## Task to carry out
If a line in the data below includes the string "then", please return a copy of it.

Dataset items:
==*==

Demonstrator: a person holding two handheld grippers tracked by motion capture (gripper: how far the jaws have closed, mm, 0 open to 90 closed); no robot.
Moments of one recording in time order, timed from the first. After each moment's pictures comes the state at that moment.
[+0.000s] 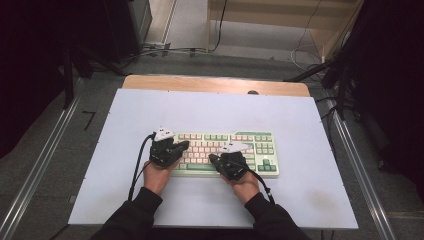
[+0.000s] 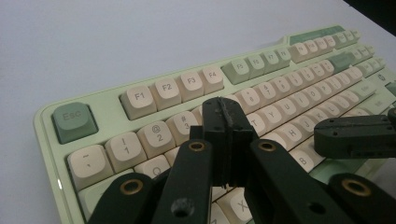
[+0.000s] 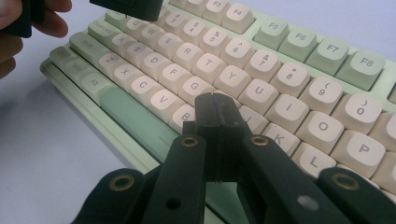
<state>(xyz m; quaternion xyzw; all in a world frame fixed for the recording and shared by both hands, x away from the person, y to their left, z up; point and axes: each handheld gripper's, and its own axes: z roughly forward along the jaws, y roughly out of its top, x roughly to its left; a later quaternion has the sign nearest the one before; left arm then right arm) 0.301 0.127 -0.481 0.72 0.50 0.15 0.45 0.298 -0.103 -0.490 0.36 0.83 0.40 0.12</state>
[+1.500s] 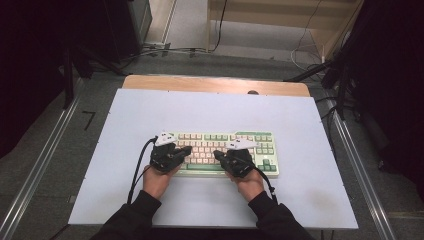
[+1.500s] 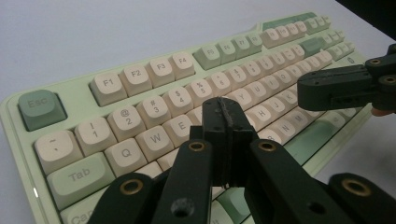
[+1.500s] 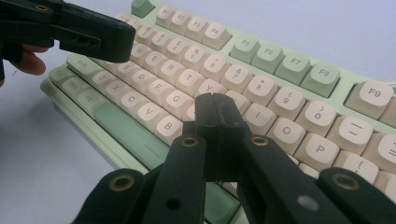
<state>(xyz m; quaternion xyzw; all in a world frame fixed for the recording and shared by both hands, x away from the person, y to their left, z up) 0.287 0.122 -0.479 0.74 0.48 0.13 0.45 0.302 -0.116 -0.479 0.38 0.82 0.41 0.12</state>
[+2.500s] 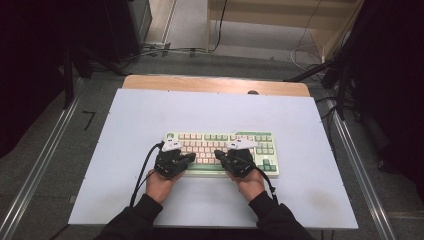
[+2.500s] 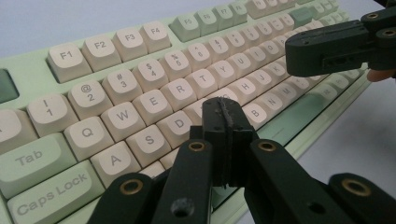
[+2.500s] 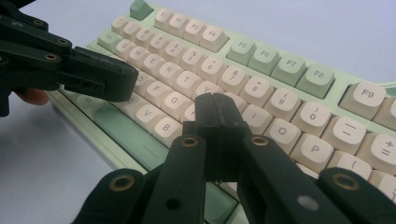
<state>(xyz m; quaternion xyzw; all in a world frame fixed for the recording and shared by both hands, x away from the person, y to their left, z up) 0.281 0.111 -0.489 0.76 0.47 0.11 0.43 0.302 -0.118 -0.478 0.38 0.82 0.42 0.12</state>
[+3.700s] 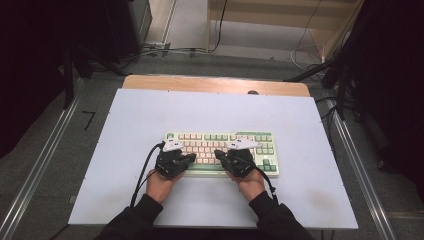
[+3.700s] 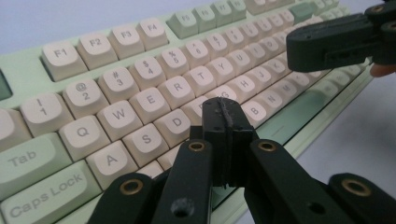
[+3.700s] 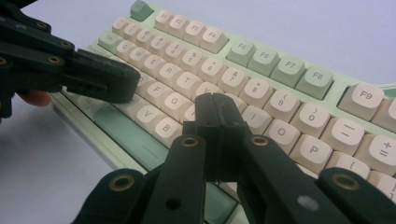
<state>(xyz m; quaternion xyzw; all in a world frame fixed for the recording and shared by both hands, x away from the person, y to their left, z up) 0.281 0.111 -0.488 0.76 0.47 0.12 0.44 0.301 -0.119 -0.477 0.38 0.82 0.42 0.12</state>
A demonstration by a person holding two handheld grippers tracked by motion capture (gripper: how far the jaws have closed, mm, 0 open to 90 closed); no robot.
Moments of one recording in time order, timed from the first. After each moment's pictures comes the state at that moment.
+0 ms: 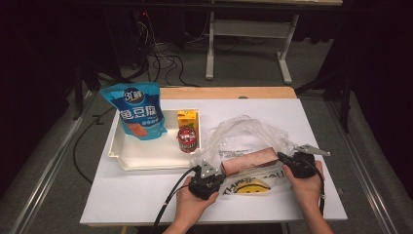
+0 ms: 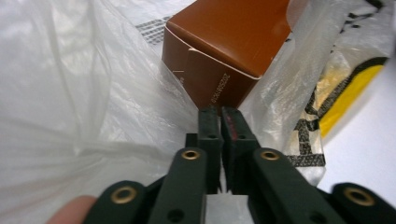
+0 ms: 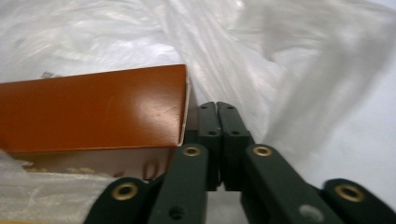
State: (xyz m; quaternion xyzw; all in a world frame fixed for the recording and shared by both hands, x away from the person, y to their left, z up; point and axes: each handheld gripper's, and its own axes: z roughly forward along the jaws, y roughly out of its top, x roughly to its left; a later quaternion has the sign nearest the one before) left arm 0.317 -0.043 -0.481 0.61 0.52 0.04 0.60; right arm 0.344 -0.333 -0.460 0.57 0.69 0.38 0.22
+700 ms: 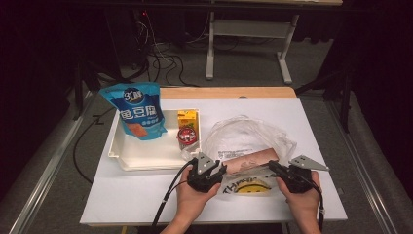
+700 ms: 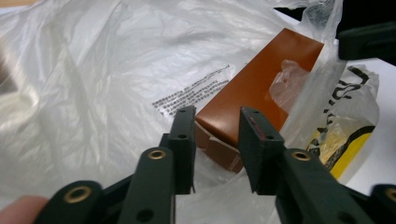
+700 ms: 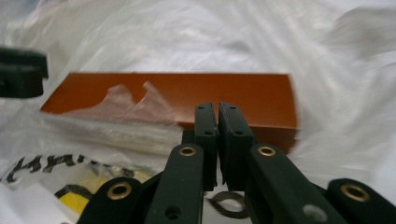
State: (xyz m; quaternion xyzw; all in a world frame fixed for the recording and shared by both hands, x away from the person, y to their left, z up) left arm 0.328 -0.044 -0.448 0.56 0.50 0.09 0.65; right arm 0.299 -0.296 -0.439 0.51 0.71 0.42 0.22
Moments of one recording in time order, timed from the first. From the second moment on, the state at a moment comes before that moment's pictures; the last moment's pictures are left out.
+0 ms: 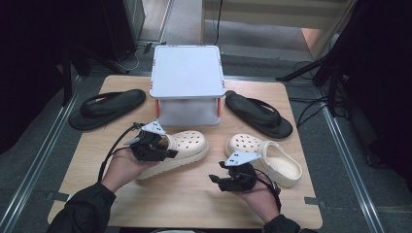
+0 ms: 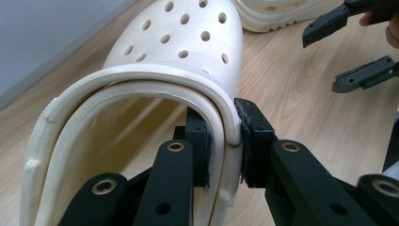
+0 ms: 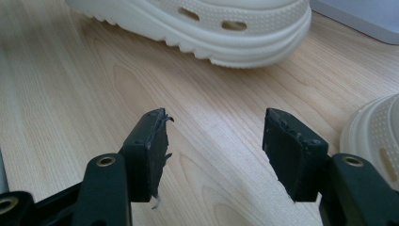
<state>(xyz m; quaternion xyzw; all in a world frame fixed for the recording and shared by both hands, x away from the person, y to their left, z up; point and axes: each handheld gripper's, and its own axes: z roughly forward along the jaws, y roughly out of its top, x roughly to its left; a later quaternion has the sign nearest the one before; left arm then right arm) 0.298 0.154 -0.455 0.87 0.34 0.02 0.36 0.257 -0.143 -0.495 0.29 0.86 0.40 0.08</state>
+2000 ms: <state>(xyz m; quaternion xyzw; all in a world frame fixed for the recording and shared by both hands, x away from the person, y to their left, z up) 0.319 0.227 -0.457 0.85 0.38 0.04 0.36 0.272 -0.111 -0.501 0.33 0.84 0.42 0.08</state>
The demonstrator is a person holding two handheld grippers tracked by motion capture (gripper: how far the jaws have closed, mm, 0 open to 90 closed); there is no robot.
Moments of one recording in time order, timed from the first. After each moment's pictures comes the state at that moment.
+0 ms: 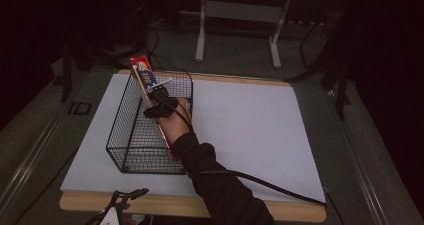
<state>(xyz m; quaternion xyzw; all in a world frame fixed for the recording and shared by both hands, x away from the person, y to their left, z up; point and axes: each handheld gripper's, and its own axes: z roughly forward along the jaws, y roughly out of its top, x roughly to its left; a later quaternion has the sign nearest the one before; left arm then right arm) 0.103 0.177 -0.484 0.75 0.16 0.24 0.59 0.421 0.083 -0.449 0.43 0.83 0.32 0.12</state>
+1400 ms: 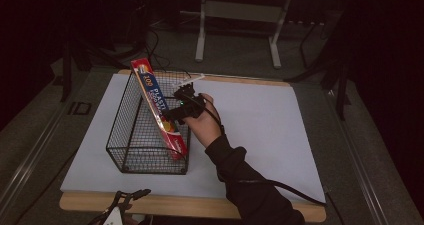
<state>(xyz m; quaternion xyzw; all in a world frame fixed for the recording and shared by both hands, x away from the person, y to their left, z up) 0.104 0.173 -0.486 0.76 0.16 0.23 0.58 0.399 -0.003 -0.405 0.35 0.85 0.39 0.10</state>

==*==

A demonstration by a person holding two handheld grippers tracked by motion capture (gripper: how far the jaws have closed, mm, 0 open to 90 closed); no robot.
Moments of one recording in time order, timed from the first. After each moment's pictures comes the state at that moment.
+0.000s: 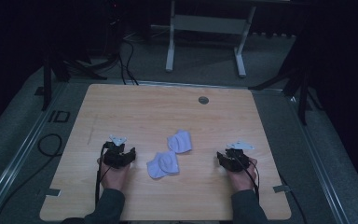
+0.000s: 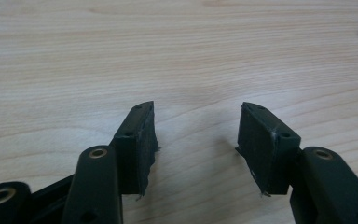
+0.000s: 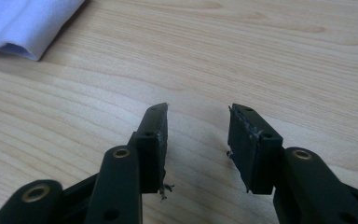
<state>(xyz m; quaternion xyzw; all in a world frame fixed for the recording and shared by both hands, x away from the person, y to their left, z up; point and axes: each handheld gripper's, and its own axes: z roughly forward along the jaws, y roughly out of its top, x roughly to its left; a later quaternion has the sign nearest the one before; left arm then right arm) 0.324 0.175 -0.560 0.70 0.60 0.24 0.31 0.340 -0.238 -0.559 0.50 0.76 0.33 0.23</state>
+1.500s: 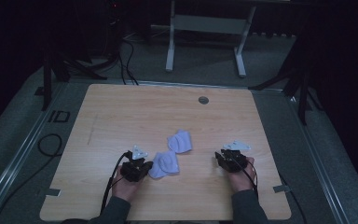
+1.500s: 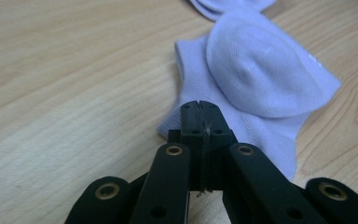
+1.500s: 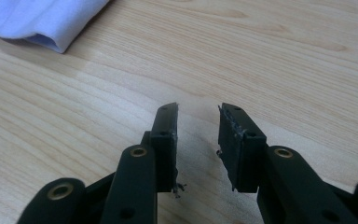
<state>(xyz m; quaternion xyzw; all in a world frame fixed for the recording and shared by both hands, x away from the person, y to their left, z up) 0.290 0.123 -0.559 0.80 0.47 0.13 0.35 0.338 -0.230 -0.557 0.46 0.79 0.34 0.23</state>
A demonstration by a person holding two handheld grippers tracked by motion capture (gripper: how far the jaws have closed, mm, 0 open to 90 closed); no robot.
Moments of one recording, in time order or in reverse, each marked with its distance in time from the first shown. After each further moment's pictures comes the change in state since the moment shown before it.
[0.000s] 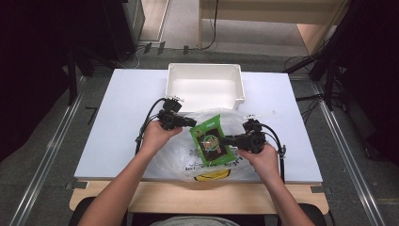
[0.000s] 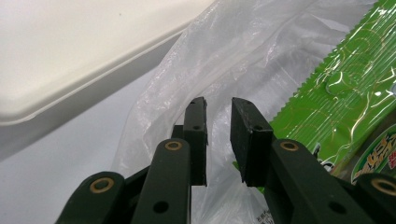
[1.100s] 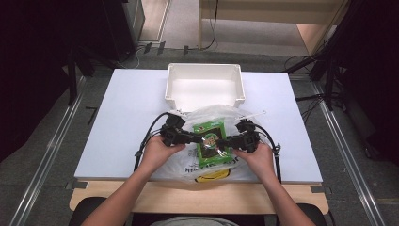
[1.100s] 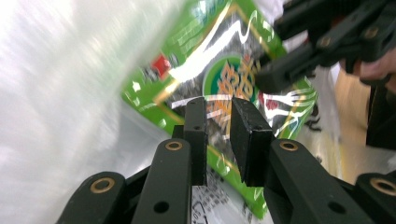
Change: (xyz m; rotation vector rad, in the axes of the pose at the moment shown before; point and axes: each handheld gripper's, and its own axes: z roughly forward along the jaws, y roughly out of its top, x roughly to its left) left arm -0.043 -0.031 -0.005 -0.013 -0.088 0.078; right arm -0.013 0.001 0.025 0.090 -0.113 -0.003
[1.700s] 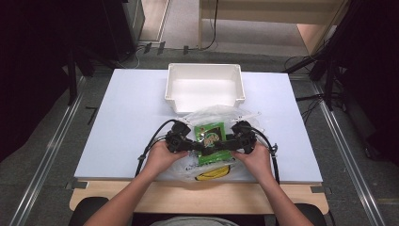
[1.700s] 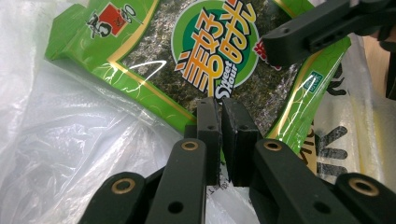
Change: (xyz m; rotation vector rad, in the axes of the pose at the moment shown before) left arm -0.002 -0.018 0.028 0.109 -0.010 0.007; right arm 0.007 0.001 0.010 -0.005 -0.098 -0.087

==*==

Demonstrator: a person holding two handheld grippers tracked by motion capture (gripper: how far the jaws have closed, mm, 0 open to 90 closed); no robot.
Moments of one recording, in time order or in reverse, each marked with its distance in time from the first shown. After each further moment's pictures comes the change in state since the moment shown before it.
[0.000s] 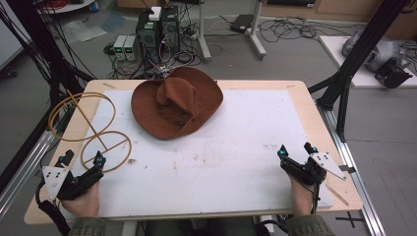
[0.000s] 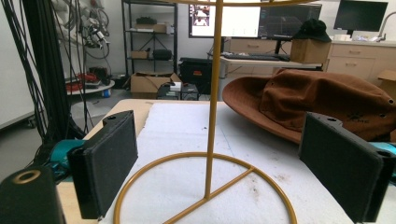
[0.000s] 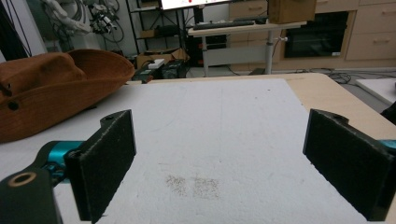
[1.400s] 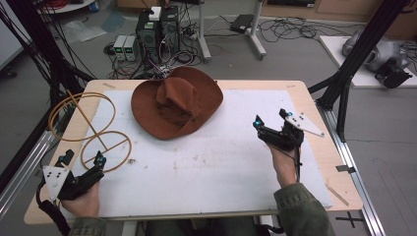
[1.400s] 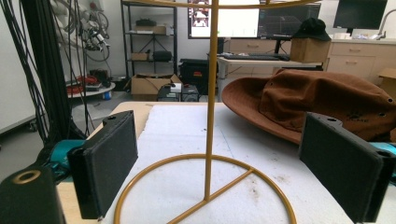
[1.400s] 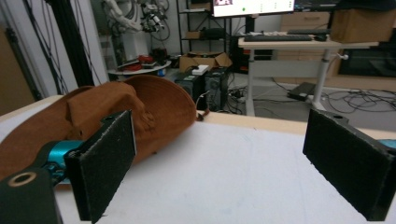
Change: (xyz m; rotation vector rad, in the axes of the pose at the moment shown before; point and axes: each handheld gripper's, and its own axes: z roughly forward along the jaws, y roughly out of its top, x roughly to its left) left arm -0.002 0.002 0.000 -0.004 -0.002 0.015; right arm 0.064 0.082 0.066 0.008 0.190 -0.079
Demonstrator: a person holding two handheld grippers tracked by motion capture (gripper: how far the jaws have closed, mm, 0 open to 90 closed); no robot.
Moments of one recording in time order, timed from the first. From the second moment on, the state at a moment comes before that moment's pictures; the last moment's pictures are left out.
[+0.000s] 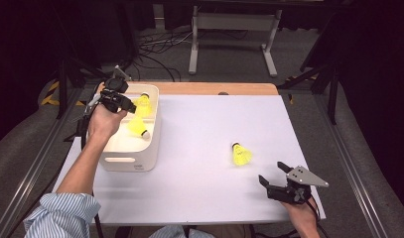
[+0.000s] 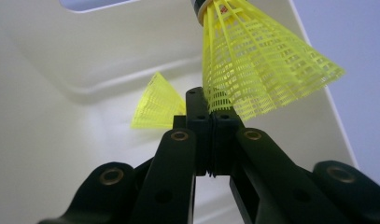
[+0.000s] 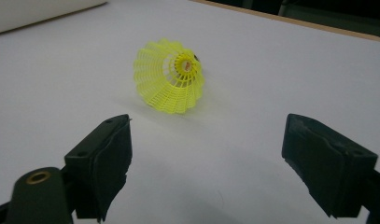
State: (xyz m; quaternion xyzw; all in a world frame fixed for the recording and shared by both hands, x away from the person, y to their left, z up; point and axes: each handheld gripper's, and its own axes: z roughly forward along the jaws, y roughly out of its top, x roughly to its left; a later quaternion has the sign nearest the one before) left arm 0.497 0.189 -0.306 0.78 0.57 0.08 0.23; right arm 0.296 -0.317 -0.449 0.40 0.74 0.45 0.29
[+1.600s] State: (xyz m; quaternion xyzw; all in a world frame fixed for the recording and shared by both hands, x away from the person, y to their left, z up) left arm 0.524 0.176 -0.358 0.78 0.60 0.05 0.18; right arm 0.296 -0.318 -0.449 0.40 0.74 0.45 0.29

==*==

## Written response
<state>(xyz m; quaternion xyzw; all in a world frame fixed for the recording and shared by both hands, x away from the person, y to their left, z up; point and axes: each handheld gripper's, and its own axes: z roughly forward along the jaws, y roughly out of its top, x roughly to its left; a later quaternion has the sign nearest the one before; left arm then right arm) 0.301 0.127 -0.481 0.72 0.50 0.15 0.45 0.298 -0.103 -0.490 0.36 0.83 0.40 0.12</state>
<state>(xyz m; quaternion xyzw; all in a world frame fixed for the recording and shared by both hands, x away from the person, y to their left, z up; point and axes: each handheld gripper's, and its own axes: z roughly forward along the jaws, y roughly out of its top, x roughly to its left; a later quaternion has the sign nearest the one before; left arm then right arm) 0.298 0.154 -0.455 0.87 0.34 0.02 0.36 0.257 -0.143 -0.495 0.29 0.86 0.40 0.08</state>
<state>(xyz m; quaternion xyzw; all in a world frame fixed for the recording and shared by both hands, x away from the person, y to their left, z up; point and axes: each handheld gripper's, and its own axes: z roughly forward along the jaws, y roughly out of its top, x roughly to its left; a later quaternion has the sign nearest the one before; left arm then right arm) 0.103 0.177 -0.484 0.75 0.16 0.24 0.59 0.421 0.083 -0.449 0.43 0.83 0.32 0.12</state>
<state>(xyz m; quaternion xyzw; all in a world frame fixed for the recording and shared by both hands, x away from the person, y to their left, z up; point and axes: each handheld gripper's, and its own axes: z roughly forward along the jaws, y roughly out of its top, x roughly to its left; a later quaternion has the sign nearest the one before; left arm then right arm) 0.324 0.175 -0.560 0.70 0.60 0.24 0.31 0.340 -0.238 -0.559 0.50 0.76 0.33 0.23</state>

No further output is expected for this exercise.